» EXTRACTED DATA
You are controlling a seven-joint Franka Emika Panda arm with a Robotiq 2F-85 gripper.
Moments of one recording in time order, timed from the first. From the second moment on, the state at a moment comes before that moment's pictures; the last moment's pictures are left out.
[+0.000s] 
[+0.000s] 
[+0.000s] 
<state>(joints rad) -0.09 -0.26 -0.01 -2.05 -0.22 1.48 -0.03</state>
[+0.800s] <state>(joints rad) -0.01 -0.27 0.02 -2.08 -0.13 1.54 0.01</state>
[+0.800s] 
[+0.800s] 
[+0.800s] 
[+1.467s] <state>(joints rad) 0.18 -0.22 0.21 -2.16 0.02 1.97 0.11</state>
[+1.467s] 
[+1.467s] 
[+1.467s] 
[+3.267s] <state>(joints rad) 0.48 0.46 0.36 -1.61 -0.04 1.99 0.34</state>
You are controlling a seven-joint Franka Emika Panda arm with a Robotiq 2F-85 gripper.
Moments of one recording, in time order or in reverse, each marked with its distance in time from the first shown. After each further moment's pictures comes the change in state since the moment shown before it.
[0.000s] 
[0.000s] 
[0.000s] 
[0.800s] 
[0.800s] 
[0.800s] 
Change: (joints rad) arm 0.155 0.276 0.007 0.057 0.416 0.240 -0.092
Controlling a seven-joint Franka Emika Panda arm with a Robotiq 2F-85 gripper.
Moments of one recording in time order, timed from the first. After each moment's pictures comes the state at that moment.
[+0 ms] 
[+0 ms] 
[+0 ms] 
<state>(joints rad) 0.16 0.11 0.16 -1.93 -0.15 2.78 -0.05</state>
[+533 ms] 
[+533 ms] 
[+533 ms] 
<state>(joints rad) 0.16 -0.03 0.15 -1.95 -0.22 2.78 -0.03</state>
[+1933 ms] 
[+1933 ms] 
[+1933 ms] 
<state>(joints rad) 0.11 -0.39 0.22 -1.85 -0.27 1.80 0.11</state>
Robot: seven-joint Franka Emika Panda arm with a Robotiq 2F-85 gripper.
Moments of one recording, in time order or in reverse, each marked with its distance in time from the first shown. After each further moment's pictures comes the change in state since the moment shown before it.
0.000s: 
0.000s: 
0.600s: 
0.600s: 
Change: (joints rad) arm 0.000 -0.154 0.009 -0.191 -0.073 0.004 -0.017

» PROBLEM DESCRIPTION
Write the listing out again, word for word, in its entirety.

» SOLUTION TO THE EXERCISE
You are controlling a seven-joint Franka Emika Panda arm with a Robotiq 2F-85 gripper.
Moments of one recording in time order, timed from the first. From the second moment on, the state at a moment comes before that moment's pictures; the last moment's pictures are left out.
[+0.000s] 
[+0.000s] 
[+0.000s] 
<state>(joints rad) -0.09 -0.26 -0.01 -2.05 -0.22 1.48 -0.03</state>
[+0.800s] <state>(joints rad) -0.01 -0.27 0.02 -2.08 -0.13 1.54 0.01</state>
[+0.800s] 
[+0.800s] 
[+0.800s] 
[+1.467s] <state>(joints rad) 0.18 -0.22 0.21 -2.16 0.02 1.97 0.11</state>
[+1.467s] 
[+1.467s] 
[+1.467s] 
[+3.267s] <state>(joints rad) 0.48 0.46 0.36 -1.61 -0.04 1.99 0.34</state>
You are controlling a seven-joint Franka Emika Panda arm with a Robotiq 2F-85 gripper.
Moments of one recording, in time order or in reverse, each marked with its distance in time from the first shown. After each further moment's pictures comes the change in state since the moment shown before it.
[0.000s] 
[0.000s] 
[0.000s] 
[0.800s] 
[0.800s] 
[0.800s] 
Change: (joints rad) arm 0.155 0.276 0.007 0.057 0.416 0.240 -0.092
Controlling a seven-joint Franka Emika Panda arm with a Robotiq 2F-85 gripper.
Moments of one recording in time order, timed from the first. After each moment's pictures comes the state at that moment.
[+0 ms] 
[+0 ms] 
[+0 ms] 
<state>(joints rad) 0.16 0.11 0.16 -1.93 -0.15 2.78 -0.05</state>
[+533 ms] 
[+533 ms] 
[+533 ms] 
<state>(joints rad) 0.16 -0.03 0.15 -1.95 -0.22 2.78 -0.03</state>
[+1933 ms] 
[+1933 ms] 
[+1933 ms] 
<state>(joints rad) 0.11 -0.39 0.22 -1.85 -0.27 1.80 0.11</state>
Robot: seven-joint Franka Emika Panda arm with a Robotiq 2F-85 gripper.
Moments of one recording, in time order or in reverse, each marked with its distance in time from the first shown. After each further moment's pictures comes the change in state since the moment shown before it.
0.000s: 
0.000s: 
0.600s: 
0.600s: 
Change: (joints rad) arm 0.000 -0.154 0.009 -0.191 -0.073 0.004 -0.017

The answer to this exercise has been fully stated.